There are some useful commands for importing and exporting databases too:

lando db-export [file]: Exports your database into a file.

lando db-import <file> Imports a database dump into your database service.

One important thing to know: what you need to do when you make changes to your configuration inside the .lando.yml file, in case you already started the environment at least once with lando start. These changes have no effect because all Docker images are already downloaded and only get started on every further lando start. But how can you change your PHP version for example? Simply make the change in the .lando.yml file and run lando rebuild. The whole environment will be newly created and your changes will take effect. But all your important data (the database, the storage folder) will be persistent and is still there after the rebuild.

Connecting to your database

During development you often need to take a look in the database to check things or change something manually. You can use any database client to which you are used to like DBeaver or SequelPro to connect to you database with the same credentials you used in the .env file. This includes the host database!

But we at Ideenreich took another approach. We have a lot of different projects and didn't want seperate connections for every project. That's why we added PHPMyAdmin to all of our projects to access the databases locally. This shows the full power of Lando as we could do that easily through the following extra lines in the .lando.yml of our projects:

    type: phpmyadmin
      - database

This adds a PHPMyAdmin image as an additional service, allows access to the database host and adds the domain to proxy to that service. That means we can access the PHPMyAdmin for every project by accessing in the browser.


Lately there is a new option provided directly by the Laravel team, Laravel Sail. It is quite similar to Lando in many ways. The downsides are that it is for Laravel projects only where Lando can be used for any project. Also Laravel Sail is not that powerful when it comes to customizing the versions of your infrastructure.
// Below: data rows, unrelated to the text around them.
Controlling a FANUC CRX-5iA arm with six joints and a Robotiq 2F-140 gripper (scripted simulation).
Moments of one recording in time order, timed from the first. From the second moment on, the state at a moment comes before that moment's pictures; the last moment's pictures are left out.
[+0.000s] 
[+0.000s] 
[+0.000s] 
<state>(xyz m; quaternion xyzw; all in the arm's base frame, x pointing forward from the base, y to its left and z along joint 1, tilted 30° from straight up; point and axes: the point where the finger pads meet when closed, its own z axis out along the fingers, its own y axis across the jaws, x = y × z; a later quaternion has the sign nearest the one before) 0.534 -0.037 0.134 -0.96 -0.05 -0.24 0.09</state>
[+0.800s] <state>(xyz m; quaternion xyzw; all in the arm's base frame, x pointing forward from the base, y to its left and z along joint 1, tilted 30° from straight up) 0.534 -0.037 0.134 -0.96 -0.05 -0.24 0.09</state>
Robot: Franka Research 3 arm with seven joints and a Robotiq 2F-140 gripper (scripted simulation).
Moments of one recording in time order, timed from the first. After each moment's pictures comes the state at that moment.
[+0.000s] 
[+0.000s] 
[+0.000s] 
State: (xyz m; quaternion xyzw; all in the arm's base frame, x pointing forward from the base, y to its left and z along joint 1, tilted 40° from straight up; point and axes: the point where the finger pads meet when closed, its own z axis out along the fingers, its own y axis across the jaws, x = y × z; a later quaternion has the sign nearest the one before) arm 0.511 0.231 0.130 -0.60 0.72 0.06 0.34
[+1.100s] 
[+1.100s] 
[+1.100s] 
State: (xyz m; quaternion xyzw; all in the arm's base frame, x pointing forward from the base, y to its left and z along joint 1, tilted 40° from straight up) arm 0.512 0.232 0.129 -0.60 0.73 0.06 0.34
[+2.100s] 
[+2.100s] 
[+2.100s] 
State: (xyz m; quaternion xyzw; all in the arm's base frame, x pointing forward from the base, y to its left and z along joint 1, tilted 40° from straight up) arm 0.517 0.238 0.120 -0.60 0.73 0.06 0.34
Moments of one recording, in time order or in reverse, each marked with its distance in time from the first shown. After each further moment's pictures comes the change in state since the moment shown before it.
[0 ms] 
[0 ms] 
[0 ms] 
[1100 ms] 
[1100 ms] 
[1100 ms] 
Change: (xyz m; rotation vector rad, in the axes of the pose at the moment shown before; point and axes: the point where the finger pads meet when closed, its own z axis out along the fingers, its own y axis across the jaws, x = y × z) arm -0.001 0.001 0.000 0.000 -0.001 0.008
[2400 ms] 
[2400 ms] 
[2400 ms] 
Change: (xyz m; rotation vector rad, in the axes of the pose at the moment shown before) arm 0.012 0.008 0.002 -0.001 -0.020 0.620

At the moment it only provides the option to switch between PHP 7.4 and PHP 8. You can of course customize anything directly via Docker and your own Dockerfiles but, as I mentioned earlier, that is something we wanted to avoid to reduce complexity.

We at Ideenreich are really happy with Lando and use it in all our projects on a daily basis since more than a year now. I hope I could show you how powerful it is.

In my opinion it provides a good layer on top of Docker and Docker Compose to easily configure an shareable environment per project.